%%

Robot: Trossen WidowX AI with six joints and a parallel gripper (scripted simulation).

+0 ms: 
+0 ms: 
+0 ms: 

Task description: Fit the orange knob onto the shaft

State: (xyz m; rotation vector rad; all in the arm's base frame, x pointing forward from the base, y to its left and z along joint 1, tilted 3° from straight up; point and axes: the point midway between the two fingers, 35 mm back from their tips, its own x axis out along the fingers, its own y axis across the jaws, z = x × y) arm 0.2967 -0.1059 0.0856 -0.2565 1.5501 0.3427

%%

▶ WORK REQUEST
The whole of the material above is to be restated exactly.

▶ TASK SOLUTION
Robot: Trossen WidowX AI with six joints and a parallel gripper (scripted simulation).

+0 ms: 
+0 ms: 
+0 ms: 

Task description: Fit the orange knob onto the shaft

State: (xyz m; rotation vector rad; all in the arm's base frame, x pointing forward from the base, y to its left and z along joint 1, tilted 3° from straight up; point and axes: the point midway between the two fingers, 35 mm back from their tips, its own x axis out along the fingers, its own y axis across the jaws, z = x × y) arm 0.2967 -0.1059 0.0856 -0.2565 1.5501 0.3427

That is the complete answer to the exercise.